If there are formulas for rotation then surly there is for reflection. Here I have simply only done one type of reflection just to prove that reflection actually works. Here is the formula 5tn+ (12gm) = t-total. How do I get this formula is what we need to know.
The answer to this is that I need to think of what I’m doing to each of the numbers in the t-shape from the blue t-shapes t-number. For the number 29 I have a grid movement of one so we get (tn+gm). For the number 38 I have a grid movement of two so I get (tn+2gm). For the numbers 46, 47 and 48 I have a grid movement of three and a total of three numbers, se I get 3(tn+3gm). The total of all of them together is (5tn +12*gridsize) = t-total.
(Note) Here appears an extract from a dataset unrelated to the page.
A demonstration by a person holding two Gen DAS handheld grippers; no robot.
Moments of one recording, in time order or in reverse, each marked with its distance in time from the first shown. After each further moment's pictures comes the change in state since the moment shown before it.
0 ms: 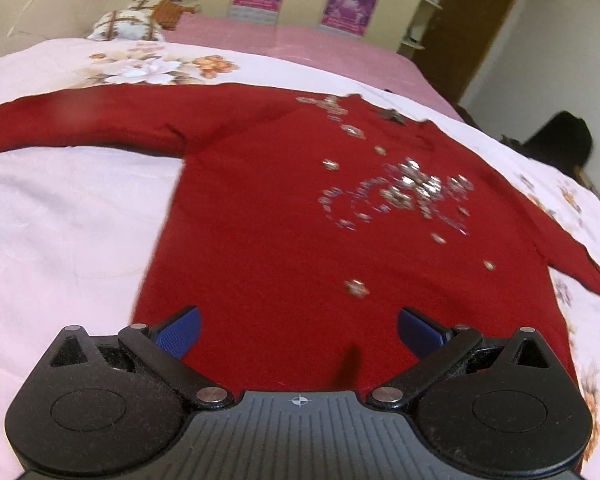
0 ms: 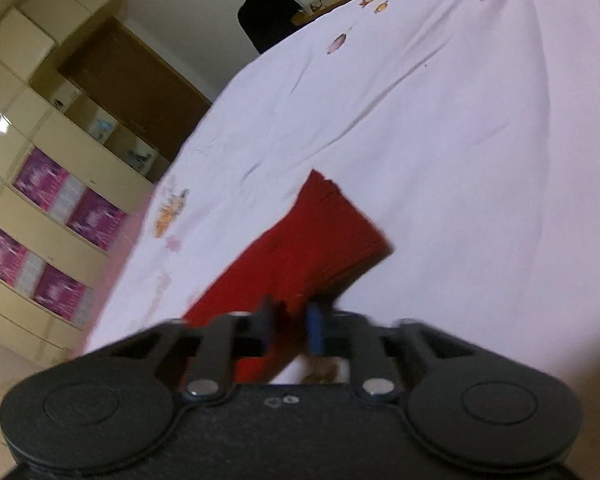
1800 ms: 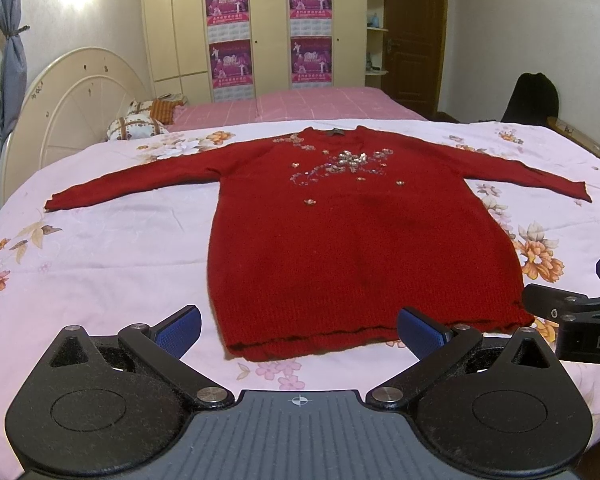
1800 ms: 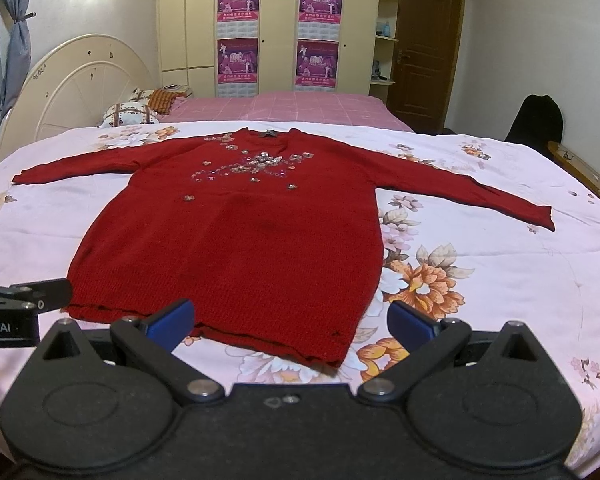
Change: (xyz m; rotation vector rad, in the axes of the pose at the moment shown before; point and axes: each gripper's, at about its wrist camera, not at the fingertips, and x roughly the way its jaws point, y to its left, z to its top) left arm -0.223 -0.042 -0.171 0.296 -0.213 0.123; right arm -0.370 0.170 -0.363 -1.030 0.115 0.177
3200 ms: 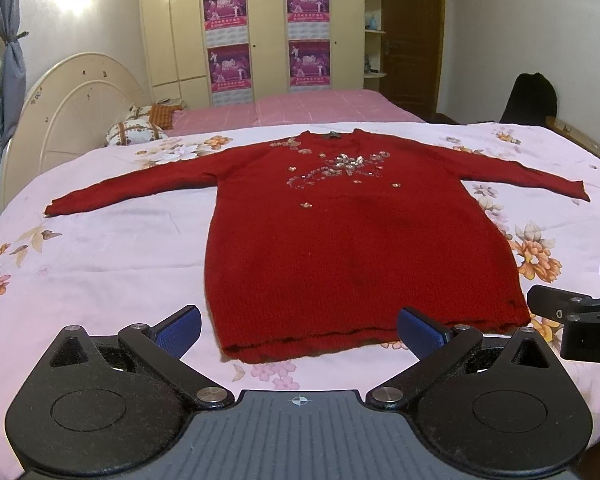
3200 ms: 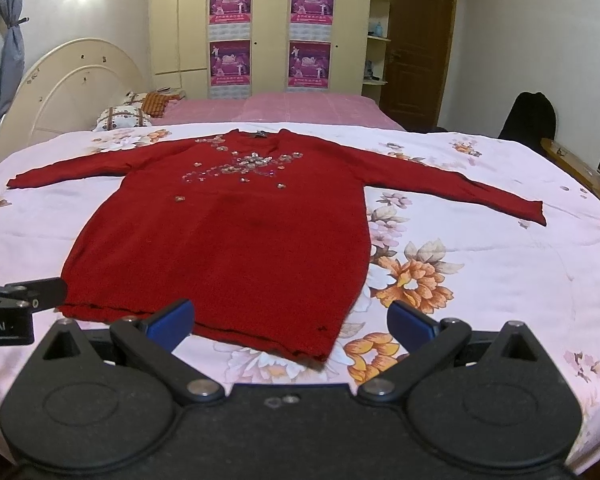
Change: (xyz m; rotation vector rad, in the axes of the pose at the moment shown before) left arm -0.006 -0.008 0.000 0.007 -0.008 0.002; right arm -0.004 -0.009 -0.004 0.013 -0.006 -0.011
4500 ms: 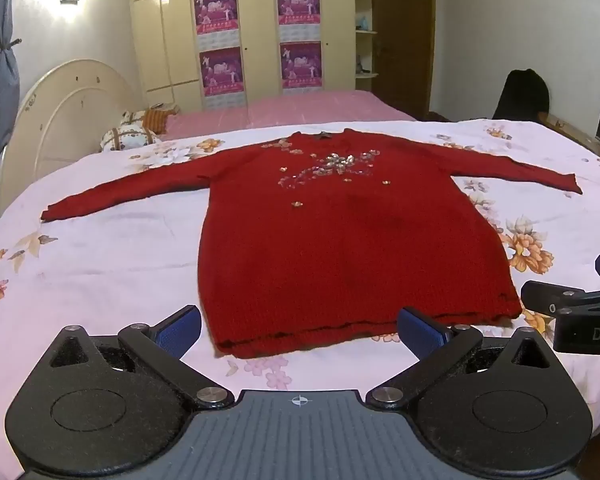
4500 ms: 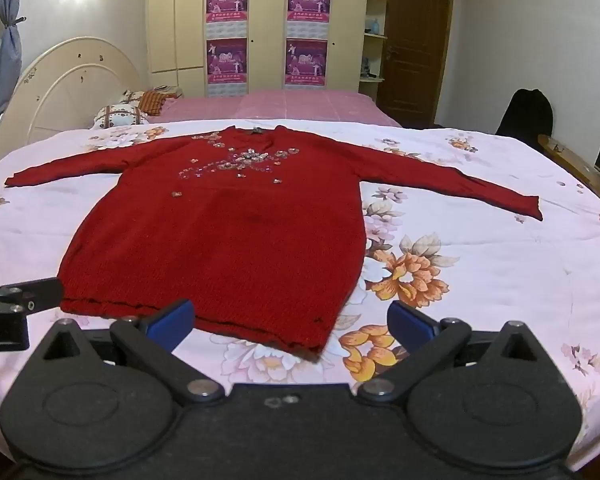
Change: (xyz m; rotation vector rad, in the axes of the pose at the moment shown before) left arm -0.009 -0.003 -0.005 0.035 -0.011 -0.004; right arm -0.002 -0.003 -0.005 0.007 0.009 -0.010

This formula should be tested. The t-total of the blue t-shape is 37 and the t-total of the red t-shape is 208.
Formula
5tn+(12*gridsize)= t-total
5*20+ 12* 9 = 208
The formula has worked.
CONCLUSION
In this project I have found out many ways in which to solve the problem I have with the t-shape being in various different positions with different sizes of grids. The way I have made the calculations less difficult is by creating a main formula that changes for all the different circumstances.